§ **WHAT YOU WILL DO**
Only the lines from the top of the data through the line with "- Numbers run" should be repeated, each exactly as written.
|---|
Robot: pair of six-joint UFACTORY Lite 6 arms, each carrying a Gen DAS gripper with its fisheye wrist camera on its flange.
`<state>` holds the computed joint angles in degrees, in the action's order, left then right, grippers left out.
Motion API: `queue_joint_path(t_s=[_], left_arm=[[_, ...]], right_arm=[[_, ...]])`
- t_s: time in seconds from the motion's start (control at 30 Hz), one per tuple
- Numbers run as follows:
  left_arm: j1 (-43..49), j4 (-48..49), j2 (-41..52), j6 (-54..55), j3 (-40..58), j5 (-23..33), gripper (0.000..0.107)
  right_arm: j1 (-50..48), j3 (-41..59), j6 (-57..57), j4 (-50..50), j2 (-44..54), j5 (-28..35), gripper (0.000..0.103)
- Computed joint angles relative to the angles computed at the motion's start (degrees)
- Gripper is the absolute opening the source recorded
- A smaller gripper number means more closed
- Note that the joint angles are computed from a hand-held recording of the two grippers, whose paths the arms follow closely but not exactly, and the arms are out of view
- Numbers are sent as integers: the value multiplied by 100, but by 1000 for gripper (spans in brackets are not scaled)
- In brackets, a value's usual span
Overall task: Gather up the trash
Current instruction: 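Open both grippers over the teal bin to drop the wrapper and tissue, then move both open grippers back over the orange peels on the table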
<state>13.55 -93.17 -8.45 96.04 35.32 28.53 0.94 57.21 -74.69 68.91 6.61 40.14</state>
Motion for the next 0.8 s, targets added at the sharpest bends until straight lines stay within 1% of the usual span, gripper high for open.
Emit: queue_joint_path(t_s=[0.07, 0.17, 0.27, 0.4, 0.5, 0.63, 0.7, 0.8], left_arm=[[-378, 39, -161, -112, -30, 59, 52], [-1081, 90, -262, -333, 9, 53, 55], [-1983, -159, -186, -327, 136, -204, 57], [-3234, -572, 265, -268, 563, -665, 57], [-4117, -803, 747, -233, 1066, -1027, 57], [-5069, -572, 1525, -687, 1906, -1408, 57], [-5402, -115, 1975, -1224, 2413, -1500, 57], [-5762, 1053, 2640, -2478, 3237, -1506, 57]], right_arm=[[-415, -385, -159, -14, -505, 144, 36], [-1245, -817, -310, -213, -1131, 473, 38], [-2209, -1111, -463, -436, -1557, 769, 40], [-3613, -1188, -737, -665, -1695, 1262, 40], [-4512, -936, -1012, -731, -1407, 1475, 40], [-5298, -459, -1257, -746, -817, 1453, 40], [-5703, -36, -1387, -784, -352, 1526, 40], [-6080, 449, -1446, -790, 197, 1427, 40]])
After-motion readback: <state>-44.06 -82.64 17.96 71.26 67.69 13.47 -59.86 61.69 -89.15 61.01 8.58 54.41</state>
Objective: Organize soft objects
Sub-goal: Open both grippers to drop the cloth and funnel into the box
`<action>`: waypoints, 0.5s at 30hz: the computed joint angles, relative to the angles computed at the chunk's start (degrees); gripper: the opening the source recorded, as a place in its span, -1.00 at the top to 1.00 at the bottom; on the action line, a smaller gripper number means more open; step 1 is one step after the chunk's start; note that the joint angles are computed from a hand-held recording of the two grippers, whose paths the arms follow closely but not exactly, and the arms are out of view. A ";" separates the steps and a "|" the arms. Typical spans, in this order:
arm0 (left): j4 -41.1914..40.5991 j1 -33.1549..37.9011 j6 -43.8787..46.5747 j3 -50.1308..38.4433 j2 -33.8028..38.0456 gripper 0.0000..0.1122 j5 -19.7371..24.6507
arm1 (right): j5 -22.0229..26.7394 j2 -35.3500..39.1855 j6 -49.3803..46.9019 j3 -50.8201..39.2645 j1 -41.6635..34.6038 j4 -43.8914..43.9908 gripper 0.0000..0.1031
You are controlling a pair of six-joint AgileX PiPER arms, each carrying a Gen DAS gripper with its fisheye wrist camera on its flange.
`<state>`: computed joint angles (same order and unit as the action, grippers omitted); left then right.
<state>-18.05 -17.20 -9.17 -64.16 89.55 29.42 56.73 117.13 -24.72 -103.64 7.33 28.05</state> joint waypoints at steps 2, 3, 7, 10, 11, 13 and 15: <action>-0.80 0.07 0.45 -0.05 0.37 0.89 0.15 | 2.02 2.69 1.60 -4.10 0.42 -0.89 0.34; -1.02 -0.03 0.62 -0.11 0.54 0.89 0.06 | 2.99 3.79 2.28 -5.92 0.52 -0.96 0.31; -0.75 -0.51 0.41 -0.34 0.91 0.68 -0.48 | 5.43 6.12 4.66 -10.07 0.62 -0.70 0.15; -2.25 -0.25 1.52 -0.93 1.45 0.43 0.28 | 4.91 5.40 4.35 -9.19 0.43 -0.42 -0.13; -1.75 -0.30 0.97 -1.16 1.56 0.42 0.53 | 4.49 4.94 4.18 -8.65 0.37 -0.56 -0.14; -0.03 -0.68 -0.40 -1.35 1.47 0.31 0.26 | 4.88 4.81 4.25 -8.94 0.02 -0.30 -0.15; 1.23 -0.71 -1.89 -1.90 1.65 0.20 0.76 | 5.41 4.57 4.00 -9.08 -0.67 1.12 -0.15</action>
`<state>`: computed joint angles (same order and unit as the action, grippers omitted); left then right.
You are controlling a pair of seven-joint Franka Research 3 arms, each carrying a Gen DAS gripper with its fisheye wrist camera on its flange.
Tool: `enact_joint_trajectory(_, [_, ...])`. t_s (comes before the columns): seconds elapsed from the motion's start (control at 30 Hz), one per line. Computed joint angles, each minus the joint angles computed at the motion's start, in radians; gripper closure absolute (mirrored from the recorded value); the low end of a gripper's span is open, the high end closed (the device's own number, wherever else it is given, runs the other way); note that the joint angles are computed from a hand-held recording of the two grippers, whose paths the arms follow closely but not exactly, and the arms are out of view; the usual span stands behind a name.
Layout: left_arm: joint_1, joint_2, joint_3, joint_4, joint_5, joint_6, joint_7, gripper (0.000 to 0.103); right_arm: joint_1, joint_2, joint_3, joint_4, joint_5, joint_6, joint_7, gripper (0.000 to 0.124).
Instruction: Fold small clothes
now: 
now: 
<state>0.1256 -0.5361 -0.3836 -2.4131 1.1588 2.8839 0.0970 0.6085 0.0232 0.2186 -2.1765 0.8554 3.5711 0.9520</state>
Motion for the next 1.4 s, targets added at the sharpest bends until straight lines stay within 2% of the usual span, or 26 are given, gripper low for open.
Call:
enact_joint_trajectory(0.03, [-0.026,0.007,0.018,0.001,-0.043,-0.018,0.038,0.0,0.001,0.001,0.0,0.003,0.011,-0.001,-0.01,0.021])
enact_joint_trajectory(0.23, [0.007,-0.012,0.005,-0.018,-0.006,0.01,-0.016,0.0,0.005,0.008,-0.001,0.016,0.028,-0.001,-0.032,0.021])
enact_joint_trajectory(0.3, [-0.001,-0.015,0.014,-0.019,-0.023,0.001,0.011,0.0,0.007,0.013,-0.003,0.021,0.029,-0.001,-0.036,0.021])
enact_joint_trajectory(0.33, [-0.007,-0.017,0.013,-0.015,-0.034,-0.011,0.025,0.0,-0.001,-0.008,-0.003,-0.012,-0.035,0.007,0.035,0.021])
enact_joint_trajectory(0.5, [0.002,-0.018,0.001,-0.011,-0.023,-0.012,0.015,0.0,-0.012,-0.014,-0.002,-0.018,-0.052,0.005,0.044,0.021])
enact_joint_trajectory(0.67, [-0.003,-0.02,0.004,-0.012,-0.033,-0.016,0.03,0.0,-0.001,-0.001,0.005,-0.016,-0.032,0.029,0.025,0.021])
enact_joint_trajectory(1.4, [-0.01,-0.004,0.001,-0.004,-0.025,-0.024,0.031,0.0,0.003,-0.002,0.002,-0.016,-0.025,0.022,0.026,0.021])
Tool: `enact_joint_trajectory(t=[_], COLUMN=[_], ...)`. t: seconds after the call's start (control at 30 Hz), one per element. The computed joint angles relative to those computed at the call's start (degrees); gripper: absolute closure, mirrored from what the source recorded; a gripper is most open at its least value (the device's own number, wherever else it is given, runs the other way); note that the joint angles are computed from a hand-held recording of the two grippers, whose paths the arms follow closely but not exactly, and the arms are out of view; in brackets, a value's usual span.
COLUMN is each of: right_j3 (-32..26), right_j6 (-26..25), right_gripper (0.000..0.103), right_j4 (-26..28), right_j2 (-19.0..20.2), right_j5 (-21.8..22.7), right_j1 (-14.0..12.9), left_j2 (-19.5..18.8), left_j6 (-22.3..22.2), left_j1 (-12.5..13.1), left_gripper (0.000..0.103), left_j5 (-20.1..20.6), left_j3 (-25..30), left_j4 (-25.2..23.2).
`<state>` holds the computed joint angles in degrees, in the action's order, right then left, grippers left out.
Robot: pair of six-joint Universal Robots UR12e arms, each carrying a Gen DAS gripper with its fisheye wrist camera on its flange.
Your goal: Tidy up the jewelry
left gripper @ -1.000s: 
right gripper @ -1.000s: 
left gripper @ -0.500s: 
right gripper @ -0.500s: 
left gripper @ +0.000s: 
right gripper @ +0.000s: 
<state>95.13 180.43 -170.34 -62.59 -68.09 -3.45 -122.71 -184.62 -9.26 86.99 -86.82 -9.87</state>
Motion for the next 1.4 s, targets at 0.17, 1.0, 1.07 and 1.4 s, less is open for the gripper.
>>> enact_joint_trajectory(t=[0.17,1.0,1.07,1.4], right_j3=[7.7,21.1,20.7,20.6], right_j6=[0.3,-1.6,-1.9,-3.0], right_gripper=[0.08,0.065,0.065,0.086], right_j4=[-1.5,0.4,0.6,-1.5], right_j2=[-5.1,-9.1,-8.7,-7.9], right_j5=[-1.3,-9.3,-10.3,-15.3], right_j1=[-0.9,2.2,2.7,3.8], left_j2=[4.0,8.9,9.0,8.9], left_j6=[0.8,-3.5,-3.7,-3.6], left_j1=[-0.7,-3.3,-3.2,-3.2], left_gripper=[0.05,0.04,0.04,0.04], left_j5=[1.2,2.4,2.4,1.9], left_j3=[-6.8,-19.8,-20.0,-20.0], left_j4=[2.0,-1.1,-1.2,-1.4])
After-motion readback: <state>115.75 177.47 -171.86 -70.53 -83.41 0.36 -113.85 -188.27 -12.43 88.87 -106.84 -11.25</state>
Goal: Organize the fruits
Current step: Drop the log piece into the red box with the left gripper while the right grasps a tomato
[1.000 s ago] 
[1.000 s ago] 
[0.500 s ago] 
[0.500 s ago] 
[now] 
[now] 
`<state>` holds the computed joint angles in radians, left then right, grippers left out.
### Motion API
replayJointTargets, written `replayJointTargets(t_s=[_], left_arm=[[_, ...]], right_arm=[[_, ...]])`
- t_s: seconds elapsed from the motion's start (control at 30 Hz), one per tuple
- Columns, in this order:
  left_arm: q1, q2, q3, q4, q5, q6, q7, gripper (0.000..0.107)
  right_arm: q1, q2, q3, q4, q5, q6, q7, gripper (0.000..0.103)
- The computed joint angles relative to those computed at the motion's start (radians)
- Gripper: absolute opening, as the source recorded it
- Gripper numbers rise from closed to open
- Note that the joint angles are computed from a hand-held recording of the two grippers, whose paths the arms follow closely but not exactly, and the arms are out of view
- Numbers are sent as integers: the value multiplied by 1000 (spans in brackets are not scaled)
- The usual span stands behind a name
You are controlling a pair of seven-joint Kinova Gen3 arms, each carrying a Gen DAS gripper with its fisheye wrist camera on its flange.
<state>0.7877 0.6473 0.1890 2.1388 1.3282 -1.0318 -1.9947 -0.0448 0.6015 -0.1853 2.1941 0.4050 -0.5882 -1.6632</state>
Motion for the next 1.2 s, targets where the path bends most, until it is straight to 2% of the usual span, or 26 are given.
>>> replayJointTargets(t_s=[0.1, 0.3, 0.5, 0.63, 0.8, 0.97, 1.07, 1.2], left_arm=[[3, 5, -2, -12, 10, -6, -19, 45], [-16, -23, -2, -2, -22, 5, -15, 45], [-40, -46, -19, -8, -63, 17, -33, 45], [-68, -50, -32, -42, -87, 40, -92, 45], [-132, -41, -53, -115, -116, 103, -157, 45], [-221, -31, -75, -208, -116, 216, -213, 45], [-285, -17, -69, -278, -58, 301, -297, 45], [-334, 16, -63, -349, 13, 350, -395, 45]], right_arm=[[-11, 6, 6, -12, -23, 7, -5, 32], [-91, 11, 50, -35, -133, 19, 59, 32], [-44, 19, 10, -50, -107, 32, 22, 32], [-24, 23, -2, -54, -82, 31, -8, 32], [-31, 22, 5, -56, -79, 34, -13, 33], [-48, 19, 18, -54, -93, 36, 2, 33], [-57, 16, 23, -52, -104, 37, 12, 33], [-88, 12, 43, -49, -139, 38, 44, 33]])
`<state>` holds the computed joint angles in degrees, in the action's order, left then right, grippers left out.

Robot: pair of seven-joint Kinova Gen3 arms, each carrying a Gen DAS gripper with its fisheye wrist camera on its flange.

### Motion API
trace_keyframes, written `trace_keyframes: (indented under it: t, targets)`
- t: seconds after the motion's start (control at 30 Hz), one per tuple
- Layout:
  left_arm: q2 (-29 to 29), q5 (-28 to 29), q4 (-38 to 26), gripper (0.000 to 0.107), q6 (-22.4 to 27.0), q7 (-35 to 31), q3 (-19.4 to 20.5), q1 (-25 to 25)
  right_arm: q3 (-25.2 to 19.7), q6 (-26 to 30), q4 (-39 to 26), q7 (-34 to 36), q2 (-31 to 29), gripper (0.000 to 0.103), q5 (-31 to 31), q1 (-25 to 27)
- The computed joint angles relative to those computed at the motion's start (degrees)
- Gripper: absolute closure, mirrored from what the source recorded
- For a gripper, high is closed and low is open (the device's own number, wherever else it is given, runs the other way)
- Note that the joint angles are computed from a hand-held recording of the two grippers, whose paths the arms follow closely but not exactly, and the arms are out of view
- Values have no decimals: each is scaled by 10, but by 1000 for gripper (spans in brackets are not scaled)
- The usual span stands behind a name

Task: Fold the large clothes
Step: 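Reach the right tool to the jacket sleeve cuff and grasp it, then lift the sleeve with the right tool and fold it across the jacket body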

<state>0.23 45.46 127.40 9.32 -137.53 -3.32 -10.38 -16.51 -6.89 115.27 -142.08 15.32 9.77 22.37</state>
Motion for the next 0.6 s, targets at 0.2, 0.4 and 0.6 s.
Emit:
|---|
§ **COMPLETED EXERCISE**
Robot: pair of six-joint UFACTORY Lite 6 arms, each carrying a Gen DAS gripper with its fisheye wrist camera on its flange.
`<state>` holds the computed joint angles in degrees, in the action's order, left then right, grippers left out.
Motion API: `queue_joint_path(t_s=[_], left_arm=[[_, ...]], right_arm=[[_, ...]])`
- t_s: time in seconds from the motion's start (control at 30 Hz), one per tuple
- Numbers run as follows:

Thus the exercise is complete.